### TASK DIRECTIONS
Transcribe every entry exactly; the images stay out.

Collected data
———
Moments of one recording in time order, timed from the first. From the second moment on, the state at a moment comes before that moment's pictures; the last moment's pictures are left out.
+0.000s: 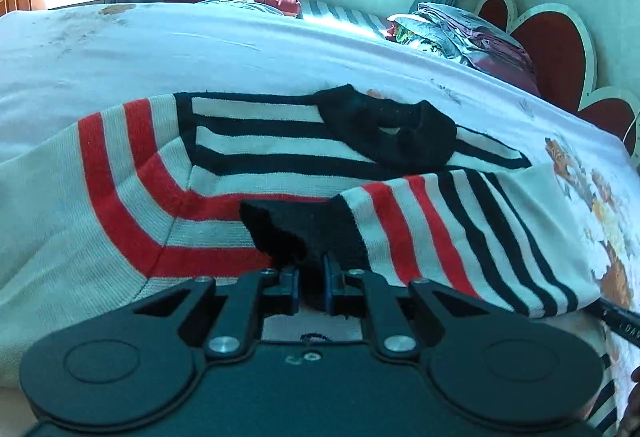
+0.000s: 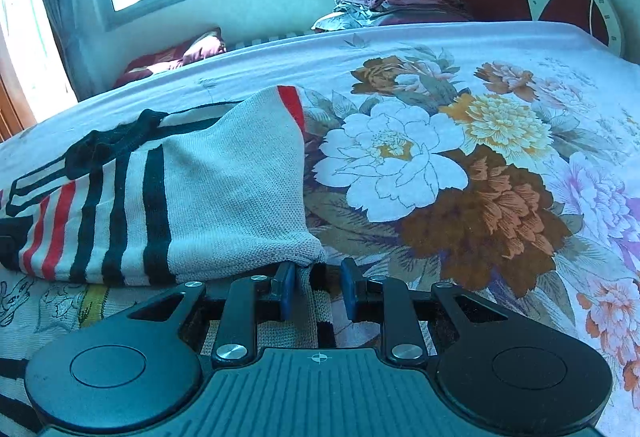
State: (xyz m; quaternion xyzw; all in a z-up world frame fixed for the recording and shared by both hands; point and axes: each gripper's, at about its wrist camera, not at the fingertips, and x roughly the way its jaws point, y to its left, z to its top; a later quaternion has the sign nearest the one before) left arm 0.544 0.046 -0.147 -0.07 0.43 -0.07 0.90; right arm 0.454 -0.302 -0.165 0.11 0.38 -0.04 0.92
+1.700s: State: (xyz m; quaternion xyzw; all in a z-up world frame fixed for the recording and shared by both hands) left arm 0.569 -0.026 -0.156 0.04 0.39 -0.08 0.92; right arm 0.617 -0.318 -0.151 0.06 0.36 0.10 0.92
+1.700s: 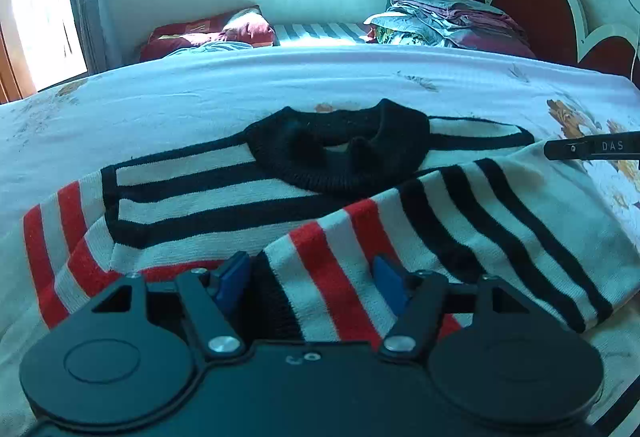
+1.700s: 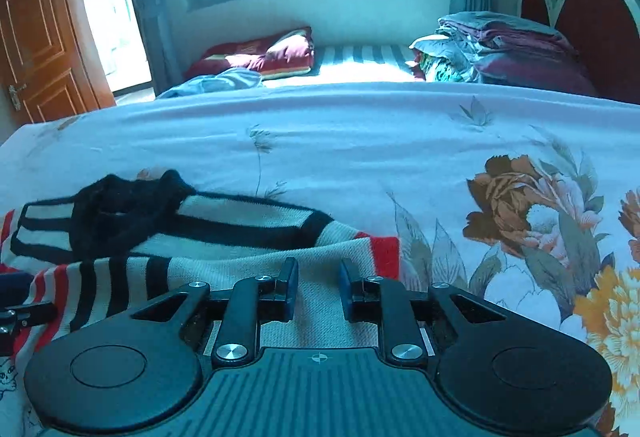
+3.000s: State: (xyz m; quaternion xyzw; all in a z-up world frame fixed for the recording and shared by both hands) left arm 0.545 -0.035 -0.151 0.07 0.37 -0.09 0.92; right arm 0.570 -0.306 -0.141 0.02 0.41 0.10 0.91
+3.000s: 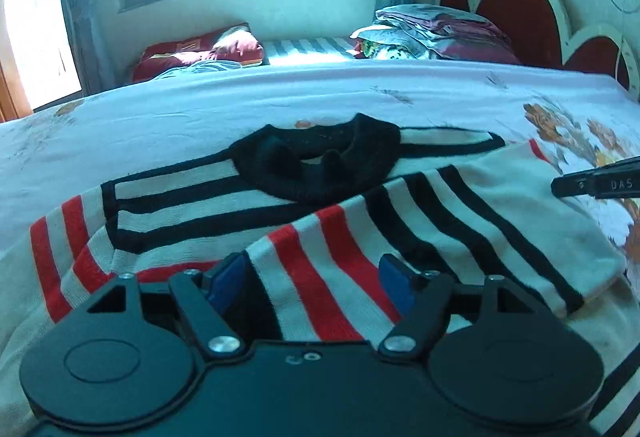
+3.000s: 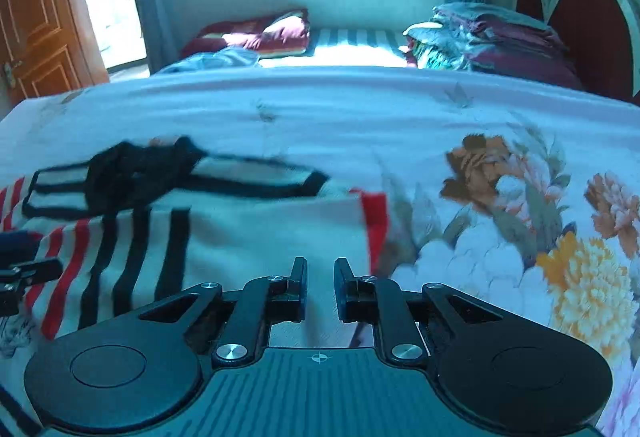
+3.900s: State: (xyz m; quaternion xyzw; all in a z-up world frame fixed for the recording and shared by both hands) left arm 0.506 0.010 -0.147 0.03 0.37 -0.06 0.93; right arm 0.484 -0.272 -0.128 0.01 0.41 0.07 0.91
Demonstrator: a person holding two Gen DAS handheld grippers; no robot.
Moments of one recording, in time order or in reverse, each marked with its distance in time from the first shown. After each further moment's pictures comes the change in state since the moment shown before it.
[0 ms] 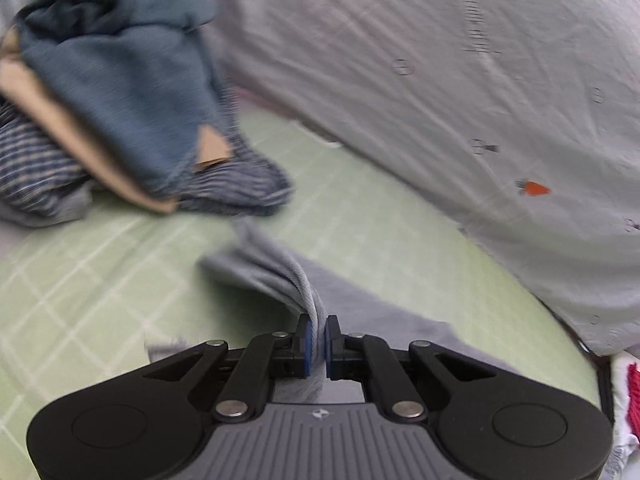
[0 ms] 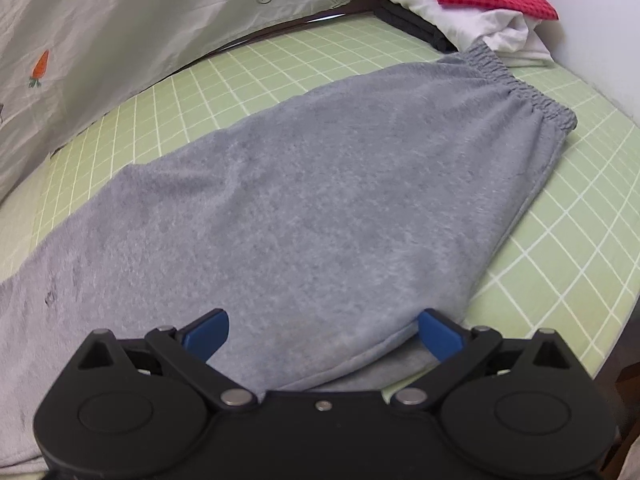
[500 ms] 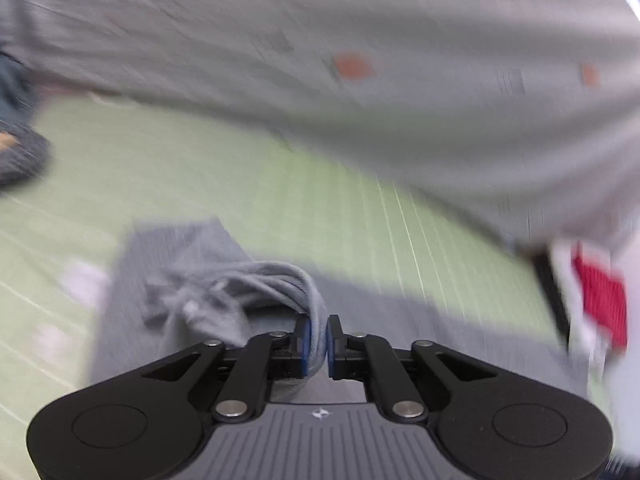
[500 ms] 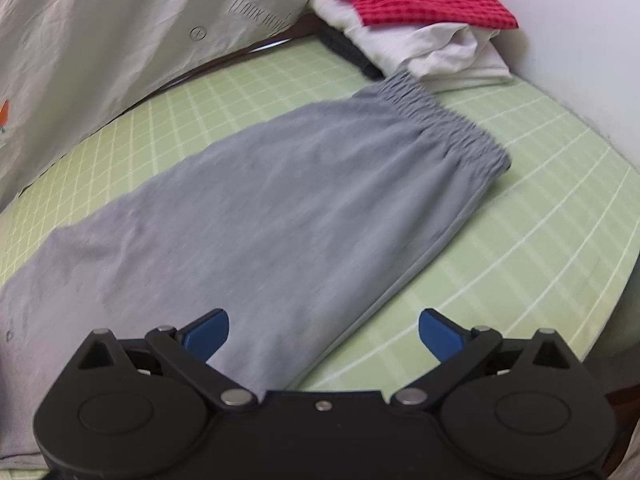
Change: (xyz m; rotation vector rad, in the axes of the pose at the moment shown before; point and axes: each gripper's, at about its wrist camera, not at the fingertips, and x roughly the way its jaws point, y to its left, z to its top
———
### FINAL ANSWER
Moments of one recording in time order, timed from the first. From the second moment on, the state at a moment comes before that moment's pictures; the last moment's pictures are left out.
+0.000s: 
+0.000s: 
State: (xyz m; quaternion xyzw; all in a z-up world frame fixed for the recording and shared by both hands; point and axes: each gripper's, at about its wrist camera, not at the fingertips, and x roughly the way its jaws point, y to its left, z to its top; a later quaternion has the sign nearest the one before) left arm 0.544 0.046 -0.147 -0.07 0.43 -0.07 0.90; right arm 0.454 -0.302 -0.165 0.11 0.38 -0.04 0.92
+1.700s: State: (xyz m; quaternion xyzw; all in a z-up world frame fixed for the recording and shared by both hands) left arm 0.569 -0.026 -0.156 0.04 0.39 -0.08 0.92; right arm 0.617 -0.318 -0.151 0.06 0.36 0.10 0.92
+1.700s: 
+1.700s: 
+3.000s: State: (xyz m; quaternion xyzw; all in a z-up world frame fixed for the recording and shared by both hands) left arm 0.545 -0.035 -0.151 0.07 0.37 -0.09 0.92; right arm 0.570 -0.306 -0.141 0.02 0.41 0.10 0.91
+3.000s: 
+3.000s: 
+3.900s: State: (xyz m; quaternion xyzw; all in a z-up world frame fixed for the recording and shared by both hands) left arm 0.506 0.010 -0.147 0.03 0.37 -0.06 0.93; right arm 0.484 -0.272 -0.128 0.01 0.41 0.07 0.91
Demonstrator: a person holding two Gen DAS handheld grippers; no robot.
Moments of one recording, in time order or in reverse, each marked with its distance in time from the first shown. After each further moment's pictures comes the change in state since the moment shown before it.
[0 ms] 
[0 ms] 
[500 ms] 
[500 ms] 
Change: (xyz m; rotation vector rad, in the axes of the pose at the moment shown before; point and axes: each gripper's, at about its wrist camera, not at the fingertips, and x roughly the way its jaws point, y to its left, z to its top

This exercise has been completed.